Theoretical and Computational Investigations of Minimal Energy Problems

Abstract

Let A be a d-dimensional compact subset of p-dimensional Euclidean space. For s in (0,d) the Riesz s-equilibrium measure is the unique Borel probability measure that minimizes the Riesz s-energy over the set of all Borel probability measures supported on A. In this paper we show that if A is a strictly self-similar d-fractal or a strongly Hausdorff d-rectifiable set, then the s-equilibrium measures converge in the weak-star topology to normalized Hausdorff measure restricted to A as s approaches d from below.

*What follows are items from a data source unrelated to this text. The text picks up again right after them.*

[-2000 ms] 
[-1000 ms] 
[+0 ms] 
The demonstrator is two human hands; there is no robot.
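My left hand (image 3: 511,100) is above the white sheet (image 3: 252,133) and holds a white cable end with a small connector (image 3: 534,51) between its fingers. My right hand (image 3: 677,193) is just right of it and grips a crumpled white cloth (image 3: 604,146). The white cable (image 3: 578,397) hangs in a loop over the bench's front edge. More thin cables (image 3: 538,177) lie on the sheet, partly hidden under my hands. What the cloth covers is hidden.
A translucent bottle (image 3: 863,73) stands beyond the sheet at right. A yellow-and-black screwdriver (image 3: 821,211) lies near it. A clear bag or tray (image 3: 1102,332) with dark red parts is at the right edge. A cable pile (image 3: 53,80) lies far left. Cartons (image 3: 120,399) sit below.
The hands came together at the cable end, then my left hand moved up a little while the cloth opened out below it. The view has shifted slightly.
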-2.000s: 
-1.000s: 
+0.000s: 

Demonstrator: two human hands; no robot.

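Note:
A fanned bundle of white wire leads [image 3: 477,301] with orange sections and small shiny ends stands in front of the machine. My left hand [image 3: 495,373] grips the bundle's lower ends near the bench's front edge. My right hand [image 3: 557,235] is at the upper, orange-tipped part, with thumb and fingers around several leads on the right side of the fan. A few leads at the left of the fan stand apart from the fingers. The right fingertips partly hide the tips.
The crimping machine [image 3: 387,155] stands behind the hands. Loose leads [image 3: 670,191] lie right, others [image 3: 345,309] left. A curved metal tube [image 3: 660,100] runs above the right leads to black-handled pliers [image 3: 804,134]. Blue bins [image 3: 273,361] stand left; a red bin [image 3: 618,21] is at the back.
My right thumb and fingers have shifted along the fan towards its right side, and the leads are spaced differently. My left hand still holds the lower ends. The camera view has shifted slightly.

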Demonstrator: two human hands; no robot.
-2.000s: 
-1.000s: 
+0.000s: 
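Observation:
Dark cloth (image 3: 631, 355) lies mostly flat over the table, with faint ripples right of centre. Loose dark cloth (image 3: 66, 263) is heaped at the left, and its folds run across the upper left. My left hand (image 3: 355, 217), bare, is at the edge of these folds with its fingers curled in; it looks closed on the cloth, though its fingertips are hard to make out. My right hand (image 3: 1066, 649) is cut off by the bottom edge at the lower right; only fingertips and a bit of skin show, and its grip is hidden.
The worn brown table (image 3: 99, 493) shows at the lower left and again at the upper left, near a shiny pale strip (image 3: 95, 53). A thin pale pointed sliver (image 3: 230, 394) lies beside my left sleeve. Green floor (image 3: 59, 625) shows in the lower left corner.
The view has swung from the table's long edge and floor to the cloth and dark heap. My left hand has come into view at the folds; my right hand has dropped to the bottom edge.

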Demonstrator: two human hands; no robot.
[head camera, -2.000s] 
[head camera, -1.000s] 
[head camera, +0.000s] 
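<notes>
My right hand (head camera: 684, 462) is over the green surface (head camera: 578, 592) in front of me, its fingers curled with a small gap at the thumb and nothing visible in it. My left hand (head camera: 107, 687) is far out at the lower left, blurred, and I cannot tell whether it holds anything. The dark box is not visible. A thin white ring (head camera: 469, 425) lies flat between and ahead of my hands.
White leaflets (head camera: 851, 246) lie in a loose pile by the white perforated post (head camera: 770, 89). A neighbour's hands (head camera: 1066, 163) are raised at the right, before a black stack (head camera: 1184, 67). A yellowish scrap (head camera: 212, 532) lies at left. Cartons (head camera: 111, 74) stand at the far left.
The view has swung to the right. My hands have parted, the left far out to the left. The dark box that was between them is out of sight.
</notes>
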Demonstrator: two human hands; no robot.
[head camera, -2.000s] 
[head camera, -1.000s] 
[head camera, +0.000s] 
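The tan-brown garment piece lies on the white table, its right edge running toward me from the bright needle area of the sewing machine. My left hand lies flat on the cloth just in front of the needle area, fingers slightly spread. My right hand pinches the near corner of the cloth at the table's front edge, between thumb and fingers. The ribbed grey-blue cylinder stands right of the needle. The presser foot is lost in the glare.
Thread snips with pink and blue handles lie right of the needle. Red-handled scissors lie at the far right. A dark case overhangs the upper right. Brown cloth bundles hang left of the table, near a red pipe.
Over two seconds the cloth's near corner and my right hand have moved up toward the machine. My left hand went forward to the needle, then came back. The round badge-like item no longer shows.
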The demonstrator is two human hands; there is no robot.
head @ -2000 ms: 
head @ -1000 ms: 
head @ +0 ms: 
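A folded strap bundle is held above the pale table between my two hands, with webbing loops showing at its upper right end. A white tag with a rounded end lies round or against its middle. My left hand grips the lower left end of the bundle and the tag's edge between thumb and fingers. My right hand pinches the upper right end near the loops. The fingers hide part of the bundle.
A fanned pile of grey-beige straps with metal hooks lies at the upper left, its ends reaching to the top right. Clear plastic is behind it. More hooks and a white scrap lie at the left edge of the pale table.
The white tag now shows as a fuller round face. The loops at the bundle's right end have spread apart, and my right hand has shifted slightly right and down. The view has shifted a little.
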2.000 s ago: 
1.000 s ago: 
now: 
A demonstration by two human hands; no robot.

Additionally we describe numerical experiments on the 2-sphere involving discrete energies mediated by the Riesz s-kernel. These experiments provide approximate discrete minimal energies for N=20,...,200 and s=0,...,3 where, in the case s=0, the Riesz kernel becomes the logarithmic kernel. These experiments corroborate several conjectures regarding the asymptotic expansion as N goes go infinity of the minimal N-point energies. Further, the number of stable configurations observed as a function of N and s is reported. Finally, two algorithms used in this experiment are presented. The first minimizes the effect of roundoff error when computing sums of many terms, the second uses graph theory to speed the identification of isometries between collections of on the 2-sphere.